# Simple Spider



## Hudak (Sep 10, 2007)

I am building a rod to be donated to the JMP Dogfish Tourney in a couple of weeks. It is a Batson SW967F. Here is a sneak peak at the wrap. A simple spider, but clean. At the time these pictures were taken, I had to go over it one more time to check for gaps before I put epoxy on it. There are a few in the close up that needed attention. :redface:


----------



## roostertail (Jul 7, 2012)

Thats Beautiful!! How many hours we talkin to put a design like that on a rod?


----------



## sunburntspike (Oct 4, 2010)

came out nice KF,simple is so perfect sometimes.right now i'm in the middle of a guide set thats anything but simple,but i made a NYs resolution to step up my guide technique,but every time i look at it i wish i had gone a bit simpler


----------



## Hudak (Sep 10, 2007)

I keep my guidewraps very simple just for that reason. I do need to start playing with underwraps and more complex guide wraps. Like this rod, it will get purple wraps with neon yellow accents and I will call it a day. LOL

roostertail, it isn't usually the actual wrapping that is time consuming. Making sure the threads are "packed" together, no gaps, is what takes the time. I have probably 3 hours total in that wrap. I wasn't RUSHING but I wasn't watching TV either. There are quite a few people out there that are MUCH faster than I am.


----------



## Fishinbuddy (Mar 11, 2009)

Looks nice. I like the color combo.


----------



## Hollybrooke (Nov 18, 2008)

Beautiful!!


----------



## RuddeDogg (Mar 20, 2004)

Sweet!!!!


----------



## Hudak (Sep 10, 2007)

Thanks for the compliments guys.


----------



## Bigfisherman (Apr 22, 2005)

It will look great in my collection.

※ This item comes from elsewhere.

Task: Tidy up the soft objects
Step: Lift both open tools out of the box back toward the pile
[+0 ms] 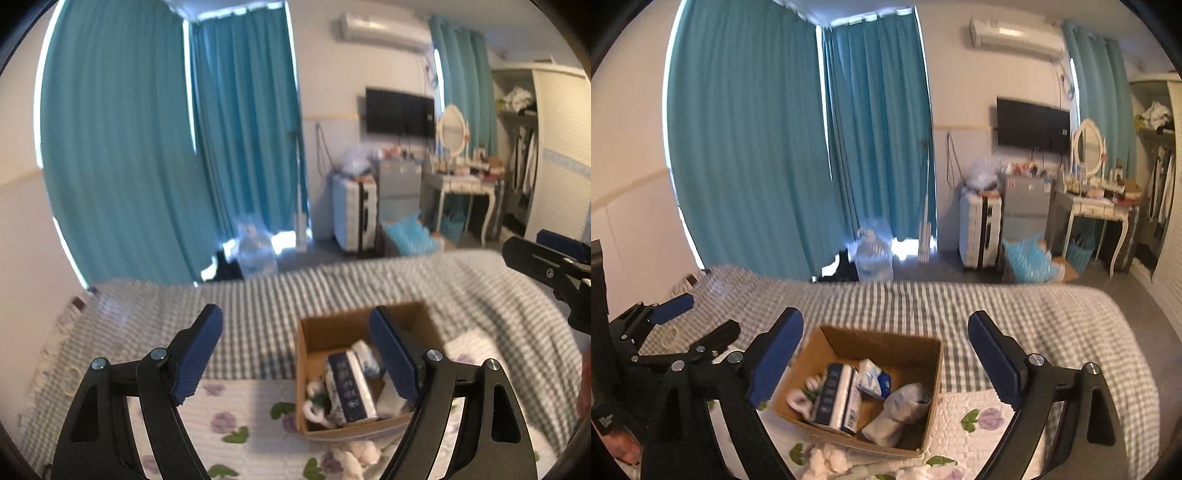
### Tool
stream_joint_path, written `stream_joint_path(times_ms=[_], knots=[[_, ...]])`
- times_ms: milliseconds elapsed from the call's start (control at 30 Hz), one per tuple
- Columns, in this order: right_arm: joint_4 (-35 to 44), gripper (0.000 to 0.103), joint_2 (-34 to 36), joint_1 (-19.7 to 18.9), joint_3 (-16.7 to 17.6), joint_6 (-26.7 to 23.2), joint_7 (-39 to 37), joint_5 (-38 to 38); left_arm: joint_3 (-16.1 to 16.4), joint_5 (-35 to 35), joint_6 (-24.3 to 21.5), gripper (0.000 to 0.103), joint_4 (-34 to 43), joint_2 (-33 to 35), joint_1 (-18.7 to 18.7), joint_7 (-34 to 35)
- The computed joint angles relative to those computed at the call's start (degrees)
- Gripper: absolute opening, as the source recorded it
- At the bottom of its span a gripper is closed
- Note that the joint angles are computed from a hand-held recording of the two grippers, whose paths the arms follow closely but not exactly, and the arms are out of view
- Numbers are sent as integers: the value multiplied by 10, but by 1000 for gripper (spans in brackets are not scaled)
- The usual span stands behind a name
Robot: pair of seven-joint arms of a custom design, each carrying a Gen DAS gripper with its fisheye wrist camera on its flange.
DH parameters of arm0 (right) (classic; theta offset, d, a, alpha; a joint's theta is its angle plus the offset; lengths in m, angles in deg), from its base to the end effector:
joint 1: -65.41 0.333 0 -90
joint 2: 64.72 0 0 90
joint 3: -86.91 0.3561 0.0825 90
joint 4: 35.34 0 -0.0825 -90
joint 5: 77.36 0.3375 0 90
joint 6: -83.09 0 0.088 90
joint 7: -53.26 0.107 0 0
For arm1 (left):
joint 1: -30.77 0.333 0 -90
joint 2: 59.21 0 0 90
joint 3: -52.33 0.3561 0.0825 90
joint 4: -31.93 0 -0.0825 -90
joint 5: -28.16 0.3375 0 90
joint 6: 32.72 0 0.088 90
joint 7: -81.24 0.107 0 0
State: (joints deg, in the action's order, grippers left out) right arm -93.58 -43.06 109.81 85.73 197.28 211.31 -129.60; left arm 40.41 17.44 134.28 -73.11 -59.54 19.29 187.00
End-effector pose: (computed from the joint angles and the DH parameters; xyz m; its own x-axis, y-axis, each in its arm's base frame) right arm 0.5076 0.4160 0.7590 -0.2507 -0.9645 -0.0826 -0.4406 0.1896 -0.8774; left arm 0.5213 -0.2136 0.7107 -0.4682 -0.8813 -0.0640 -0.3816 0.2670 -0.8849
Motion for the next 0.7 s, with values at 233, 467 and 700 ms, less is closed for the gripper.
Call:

Thanks Robert.


----------



## Hudak (Sep 10, 2007)

You keep joking around and they are going to hang me if you end up winning this thing...LOL


----------



## gilly21 (Feb 15, 2006)

Not bad for a dude who has a hole in his knuckle . Nice work Robert!


----------



## Hudak (Sep 10, 2007)

gilly21 said:


> Not bad for a dude who has a hole in his knuckle . Nice work Robert!


THANKS....I think. LOL That hole is my thread tension device.:beer:


----------



## tjbjornsen (Oct 31, 2009)

Damn Robert, That is just fantastic!


----------



## jlentz (Sep 11, 2005)

Looks very nice. Colors really stand out.

john


----------